WORK INSTRUCTION – Gather all lines with "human" from the records.

RECORDS SUPPLIED –
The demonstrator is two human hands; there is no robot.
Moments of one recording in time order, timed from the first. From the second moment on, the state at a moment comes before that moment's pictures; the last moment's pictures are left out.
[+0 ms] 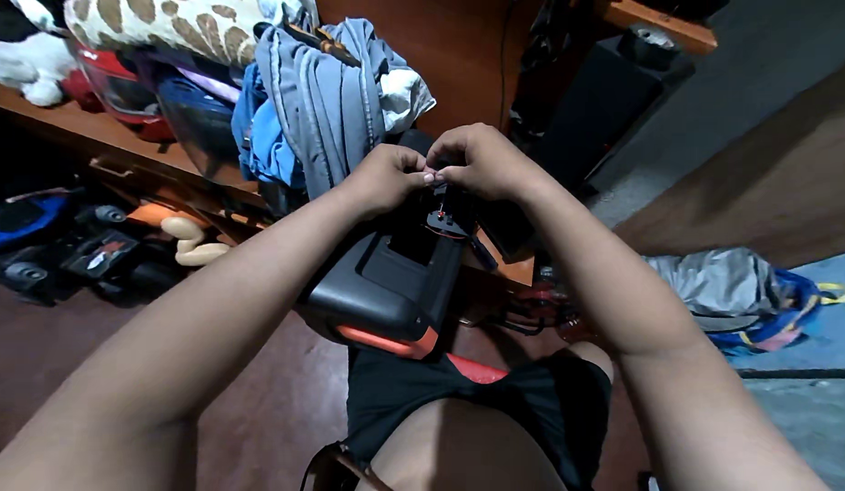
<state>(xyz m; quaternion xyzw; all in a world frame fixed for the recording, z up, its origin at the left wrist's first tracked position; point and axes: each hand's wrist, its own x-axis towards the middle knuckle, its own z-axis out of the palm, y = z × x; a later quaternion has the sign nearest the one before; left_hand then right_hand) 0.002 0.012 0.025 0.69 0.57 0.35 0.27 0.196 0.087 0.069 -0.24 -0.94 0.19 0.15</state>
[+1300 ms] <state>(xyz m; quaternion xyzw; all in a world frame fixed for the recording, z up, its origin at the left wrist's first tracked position) 0.006 0.012 0.018 0.62 0.60 0.45 0.21 0.200 0.080 0.075 -0.31 -0.86 0.33 0.23</state>
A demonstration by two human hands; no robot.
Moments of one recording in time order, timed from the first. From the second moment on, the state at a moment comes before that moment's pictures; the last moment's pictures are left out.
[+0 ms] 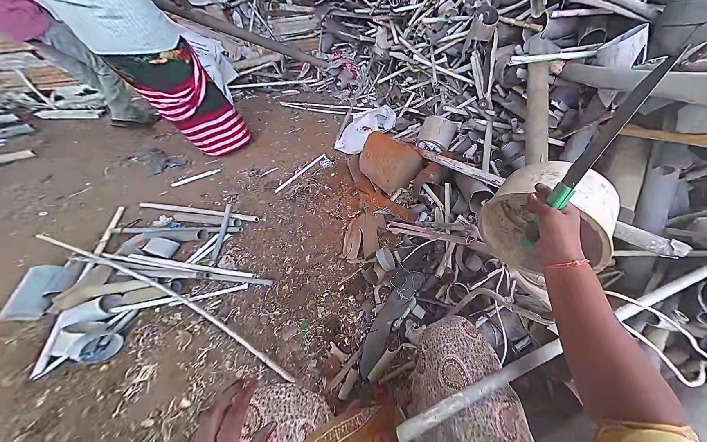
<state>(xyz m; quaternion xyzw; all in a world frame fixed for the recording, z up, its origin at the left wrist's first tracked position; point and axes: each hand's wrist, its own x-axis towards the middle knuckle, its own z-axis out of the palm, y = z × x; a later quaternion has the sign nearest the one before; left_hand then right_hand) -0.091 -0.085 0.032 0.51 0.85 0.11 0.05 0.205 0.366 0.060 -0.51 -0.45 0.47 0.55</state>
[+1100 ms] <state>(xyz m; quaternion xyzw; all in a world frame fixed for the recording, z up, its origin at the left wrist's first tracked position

RESULT –
The demonstrator is two human hands; there is no robot.
A demonstration by two human hands; no robot.

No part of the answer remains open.